Brown was also joined by Guy Pietra, the Human Resources Director at Union Metal. Union Metal produces steel and aluminum pools for lighting, traffic control, signage and communication. Union Metal has hired 15 employees referred by the Business Services Unit at the Employment Source with a salary range of $37,500 to $80,000. Also attending was Tonya Wheeler of Massillon, who—thanks to WIA-funded programs—was able to complete her education to become a Registered Nurse (RN) and will soon begin a new position as a supervisor floor nurse at Shady Lawn Nursing Home in Dalton.

Last week, Policy Matters Ohio (PMO) released a new report showing that the more than $370 million invested in Ohio from the Recovery Act for employment assistance and job training funds had a significant impact in saving jobs and retraining workers for new careers.
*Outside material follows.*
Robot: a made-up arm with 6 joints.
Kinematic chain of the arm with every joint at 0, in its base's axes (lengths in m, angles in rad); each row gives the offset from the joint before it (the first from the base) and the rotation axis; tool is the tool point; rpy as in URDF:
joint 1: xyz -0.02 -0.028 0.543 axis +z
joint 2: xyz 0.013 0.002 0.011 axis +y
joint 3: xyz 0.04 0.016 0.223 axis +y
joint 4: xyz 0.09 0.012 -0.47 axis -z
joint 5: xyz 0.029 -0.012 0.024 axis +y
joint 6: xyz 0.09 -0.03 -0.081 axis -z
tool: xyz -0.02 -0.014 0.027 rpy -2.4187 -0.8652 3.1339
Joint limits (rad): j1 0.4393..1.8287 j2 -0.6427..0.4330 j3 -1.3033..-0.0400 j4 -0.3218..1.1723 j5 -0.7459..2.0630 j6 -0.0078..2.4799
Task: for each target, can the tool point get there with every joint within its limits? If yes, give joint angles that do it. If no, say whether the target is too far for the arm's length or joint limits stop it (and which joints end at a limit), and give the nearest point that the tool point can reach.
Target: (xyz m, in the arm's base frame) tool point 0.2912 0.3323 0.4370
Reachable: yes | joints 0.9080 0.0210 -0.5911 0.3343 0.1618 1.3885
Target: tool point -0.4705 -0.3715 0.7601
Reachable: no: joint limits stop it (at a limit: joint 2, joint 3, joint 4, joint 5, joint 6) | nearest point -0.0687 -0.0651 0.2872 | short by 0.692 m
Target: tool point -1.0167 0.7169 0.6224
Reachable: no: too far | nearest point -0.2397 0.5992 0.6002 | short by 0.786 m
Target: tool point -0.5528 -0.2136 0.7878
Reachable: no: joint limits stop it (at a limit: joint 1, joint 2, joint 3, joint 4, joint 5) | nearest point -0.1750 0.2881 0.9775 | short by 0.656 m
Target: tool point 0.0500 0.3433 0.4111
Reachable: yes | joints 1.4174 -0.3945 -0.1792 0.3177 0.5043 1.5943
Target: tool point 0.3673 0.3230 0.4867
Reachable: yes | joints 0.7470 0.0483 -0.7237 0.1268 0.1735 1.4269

These funds, invested in Ohio through the Workforce Investment Act (WIA), were primarily targeted to “One-Stop” centers providing a variety of services—from Internet and telephone access for job applicants to retraining programs for those who need to update skills for a new career. Policy Matters Ohio’s report found that WIA funds were well-targeted, as counties with greater economic distress received more funding per capita than counties with stronger economies. According to PMO, Stark County received $3,396,000 in WIA funds through the Recovery Act.
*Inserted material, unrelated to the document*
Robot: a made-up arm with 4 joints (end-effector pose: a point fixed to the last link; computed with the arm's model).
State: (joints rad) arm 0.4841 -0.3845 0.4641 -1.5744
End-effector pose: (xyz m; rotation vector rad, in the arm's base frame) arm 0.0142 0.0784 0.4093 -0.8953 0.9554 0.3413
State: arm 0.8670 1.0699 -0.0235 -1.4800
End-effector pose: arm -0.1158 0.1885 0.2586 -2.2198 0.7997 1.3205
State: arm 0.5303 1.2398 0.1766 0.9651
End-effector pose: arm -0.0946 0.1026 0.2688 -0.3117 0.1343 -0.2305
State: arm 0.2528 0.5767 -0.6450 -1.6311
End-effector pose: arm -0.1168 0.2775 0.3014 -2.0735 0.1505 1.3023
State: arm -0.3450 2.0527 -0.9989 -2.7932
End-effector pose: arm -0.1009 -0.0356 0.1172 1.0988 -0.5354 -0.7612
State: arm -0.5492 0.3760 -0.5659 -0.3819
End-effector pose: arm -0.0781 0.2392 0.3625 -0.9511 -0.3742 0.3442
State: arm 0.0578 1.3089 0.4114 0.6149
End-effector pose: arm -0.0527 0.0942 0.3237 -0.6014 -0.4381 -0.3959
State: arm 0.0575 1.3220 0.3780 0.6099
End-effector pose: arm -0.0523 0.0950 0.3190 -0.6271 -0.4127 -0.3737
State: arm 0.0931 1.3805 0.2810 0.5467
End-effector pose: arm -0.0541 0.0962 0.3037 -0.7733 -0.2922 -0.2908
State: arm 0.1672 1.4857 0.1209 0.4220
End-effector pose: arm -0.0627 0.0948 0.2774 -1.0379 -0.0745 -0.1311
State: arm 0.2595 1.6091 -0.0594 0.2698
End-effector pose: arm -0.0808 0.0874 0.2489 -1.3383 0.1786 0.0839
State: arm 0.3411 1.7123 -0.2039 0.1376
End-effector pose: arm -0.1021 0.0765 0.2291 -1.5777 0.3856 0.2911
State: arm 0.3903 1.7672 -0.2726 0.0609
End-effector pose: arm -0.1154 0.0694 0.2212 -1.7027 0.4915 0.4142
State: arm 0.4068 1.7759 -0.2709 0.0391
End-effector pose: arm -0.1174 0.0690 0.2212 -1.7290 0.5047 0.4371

“The Recovery Act created or preserved millions of jobs, kept 4.5 billion Americans out of poverty, and helped stabilize our economy, which was on a real precipice. Our report found that Workforce Investment Funds—more than $370 million for our state alone—did an enormous amount to train Ohioans for the jobs of tomorrow. Cutting back on these critical programs is a wrong-headed move that could seriously jeopardize Ohio’s economic recovery,” said Amy Hanauer, executive director of Policy Matters Ohio, who also joined Brown at The Employment Source.